Die Zorros der elektronischen Musik sind unter uns. Das Label "Various" hält sich konsequent inkognito, gibt mit seinen 7"s der Dancemusik aber ein Stück Identität zurück. 100% Content, no Comment.
Text: Thaddeus Herrmann aus De:Bug 96

Frag’ nicht, Fremder

England hat ein neues Geheimnis. Mit schöner Regelmäßigkeit landen seit vergangenem Jahr 7″s von “Various” in den Läden. Various … Label, der oder die Künstler, Rechnungsadresse, Domain und Email-Unterschrift. Woher? Wahrscheinlich London, dort aber natürlich nur Postfach. Wer? Völlig unklar, aber auch unwichtig. Warum? Let the music speak to itself. Und die ist mehr als merkwürdig, faszinierend und irritierend zugleich. “Hater” (Various 007) und “Cognac” (Various 005) kommen auf ihren A-Seiten mit Grime-Adaptionen, die klingen, als seien sie den Sugarbabes auf die Stimmbänder geschrieben, die B-Seiten klauen Traditionals zwischen Frank Sinatra und keltischen Sonnenanbetungsliedern. Geklaut? Gesampelt? Selbst gemacht? In der Volkshochschule mitgeschnitten? Wer weiß, was in diesen Köpfen vorgeht. Schön verpackt mit tollem Artwork geben diese 7″s der Dancemusik zumindest ein Stück Identität wieder und lassen die Unschärfe der Testpressungsberge ein bisschen verschwinden. Dancemusik? Die neueste 7″ kommt gleich auf beiden Seiten mit darken Seefahrer-Hymnen, die beide nahelegen, dass Various vielleicht doch nur ein irischer Singkreis zur Pflege alter Minnegesänge ist, während die 12″ “I Am Hot” dann purer Multiplex-Grime mit schweren schleifigen Vocals ist: Wenn man will, können einem die Various-Platten ganz einfach die letzten Haare rausrupfen. Knacken lässt sich dieser Geheimbund nicht. Die Kommunikation mit einem Hotmail-Account funktioniert zwar reibungslos, die Ergebnisse sind jedoch alles andere als zufriedenstellend.

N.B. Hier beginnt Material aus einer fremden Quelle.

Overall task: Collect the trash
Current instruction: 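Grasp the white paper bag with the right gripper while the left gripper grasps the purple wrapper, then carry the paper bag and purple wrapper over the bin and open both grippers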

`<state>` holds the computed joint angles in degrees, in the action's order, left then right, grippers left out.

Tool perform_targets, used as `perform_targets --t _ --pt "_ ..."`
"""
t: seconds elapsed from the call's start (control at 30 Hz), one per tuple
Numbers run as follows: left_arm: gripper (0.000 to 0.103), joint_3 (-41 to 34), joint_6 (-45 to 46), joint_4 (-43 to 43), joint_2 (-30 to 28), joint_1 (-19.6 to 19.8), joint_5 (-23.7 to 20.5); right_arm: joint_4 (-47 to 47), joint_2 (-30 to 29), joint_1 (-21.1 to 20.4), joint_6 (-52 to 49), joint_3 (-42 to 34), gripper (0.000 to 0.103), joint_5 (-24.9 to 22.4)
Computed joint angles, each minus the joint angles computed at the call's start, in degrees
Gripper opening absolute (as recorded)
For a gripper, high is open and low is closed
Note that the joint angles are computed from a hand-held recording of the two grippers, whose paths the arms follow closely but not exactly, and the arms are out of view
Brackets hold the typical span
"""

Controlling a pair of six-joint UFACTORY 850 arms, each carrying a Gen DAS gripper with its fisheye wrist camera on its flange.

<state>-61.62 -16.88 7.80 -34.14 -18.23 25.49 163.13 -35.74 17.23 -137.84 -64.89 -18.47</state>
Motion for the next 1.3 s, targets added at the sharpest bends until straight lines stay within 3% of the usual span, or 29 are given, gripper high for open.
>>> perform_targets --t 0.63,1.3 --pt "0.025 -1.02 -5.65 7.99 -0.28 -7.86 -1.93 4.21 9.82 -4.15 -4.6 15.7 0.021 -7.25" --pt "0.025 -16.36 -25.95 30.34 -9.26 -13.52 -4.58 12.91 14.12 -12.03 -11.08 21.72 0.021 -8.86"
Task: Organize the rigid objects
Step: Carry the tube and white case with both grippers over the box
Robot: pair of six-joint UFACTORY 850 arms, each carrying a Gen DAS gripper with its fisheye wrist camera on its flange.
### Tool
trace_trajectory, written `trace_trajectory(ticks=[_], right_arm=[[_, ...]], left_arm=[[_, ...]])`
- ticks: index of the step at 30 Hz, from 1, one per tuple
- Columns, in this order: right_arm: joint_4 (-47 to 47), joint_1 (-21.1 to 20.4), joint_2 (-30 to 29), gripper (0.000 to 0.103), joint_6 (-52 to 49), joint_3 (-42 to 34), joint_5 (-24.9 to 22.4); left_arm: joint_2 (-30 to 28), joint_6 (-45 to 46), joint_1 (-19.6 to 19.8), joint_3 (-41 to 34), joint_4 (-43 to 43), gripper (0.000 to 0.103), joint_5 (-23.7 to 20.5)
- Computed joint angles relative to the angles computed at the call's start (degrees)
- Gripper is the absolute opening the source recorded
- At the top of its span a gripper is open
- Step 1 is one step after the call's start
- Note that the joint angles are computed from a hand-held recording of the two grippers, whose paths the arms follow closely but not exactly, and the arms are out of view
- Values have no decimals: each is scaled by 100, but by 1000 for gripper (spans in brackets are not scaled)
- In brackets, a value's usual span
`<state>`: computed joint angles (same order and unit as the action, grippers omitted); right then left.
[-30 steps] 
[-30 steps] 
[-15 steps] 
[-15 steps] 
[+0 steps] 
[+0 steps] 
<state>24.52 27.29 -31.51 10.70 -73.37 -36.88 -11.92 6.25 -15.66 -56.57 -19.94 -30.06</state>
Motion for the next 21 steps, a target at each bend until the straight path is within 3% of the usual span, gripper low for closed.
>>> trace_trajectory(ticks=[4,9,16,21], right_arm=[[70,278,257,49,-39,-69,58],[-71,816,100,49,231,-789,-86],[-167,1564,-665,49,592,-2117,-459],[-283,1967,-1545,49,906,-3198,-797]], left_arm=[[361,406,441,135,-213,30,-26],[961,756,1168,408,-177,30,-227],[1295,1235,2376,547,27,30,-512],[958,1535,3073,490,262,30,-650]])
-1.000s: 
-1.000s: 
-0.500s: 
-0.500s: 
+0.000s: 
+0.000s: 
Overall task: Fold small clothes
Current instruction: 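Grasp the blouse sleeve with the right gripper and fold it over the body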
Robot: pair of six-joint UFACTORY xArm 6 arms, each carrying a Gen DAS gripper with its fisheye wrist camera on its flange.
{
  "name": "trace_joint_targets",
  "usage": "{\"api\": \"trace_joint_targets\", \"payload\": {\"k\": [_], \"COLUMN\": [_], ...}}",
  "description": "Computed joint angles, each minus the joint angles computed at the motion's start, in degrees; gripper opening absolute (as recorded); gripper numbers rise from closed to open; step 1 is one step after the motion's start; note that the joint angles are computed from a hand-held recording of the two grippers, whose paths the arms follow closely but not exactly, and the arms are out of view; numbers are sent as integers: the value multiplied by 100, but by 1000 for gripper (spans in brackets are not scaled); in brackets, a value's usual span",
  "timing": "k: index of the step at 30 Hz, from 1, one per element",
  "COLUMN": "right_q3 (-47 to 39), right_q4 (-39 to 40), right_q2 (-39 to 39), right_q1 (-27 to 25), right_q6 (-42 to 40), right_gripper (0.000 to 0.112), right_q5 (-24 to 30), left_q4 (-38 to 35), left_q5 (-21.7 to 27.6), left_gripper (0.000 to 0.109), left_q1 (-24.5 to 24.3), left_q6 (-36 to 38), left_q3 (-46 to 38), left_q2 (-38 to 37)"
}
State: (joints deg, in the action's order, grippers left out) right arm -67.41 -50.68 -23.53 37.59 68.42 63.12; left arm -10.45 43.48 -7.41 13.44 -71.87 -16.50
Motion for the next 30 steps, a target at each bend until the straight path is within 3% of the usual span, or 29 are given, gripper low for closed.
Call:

Keine Namen, Gesichter, Informationen … Was habt ihr zu verbergen?
Various: Gar nichts, unsere Identität ist schlicht völlig unwichtig.

“Various” suggeriert, dass ihr eine größere Gruppe von Produzenten und Musikern seid.
Various: No comment, sorry.

Immerhin lasst ihr die alte Tradition wieder aufleben mit elektronischer Musik auf 7″s. Doch dann kommen die Folksongs auf den B-Seiten.
Various: Various ist unser Konzept.

Dann sind die Grime-Tracks auch reiner Zufall?
Various: In die Grime-Szene passen wir nicht rein, nein.

Habt ihr eine musikalische Geschichte?
Various: Nein, die 7″s sind unsere ersten Tracks.

Irgendwann wird das Various-Geheimnis schon auffliegen, das war bisher immer so. Spätestens wenn im Frühjahr kommenden Jahres ein Album veröffentlicht wird … das ist der Plan im Various-Hauptquartier, weitere 7″s für den Winter sind bereits fertig. Irgendwann also wird man wissen, wer sich wahrscheinlich irgendwo in London einen großen Spaß daraus macht, sich mit Irritation ins Gespräch zu bringen. Das Gute an Various: Es ist keine große, nutzlose Marketing-Blase, sondern Musik, die in jedes Regal gehört.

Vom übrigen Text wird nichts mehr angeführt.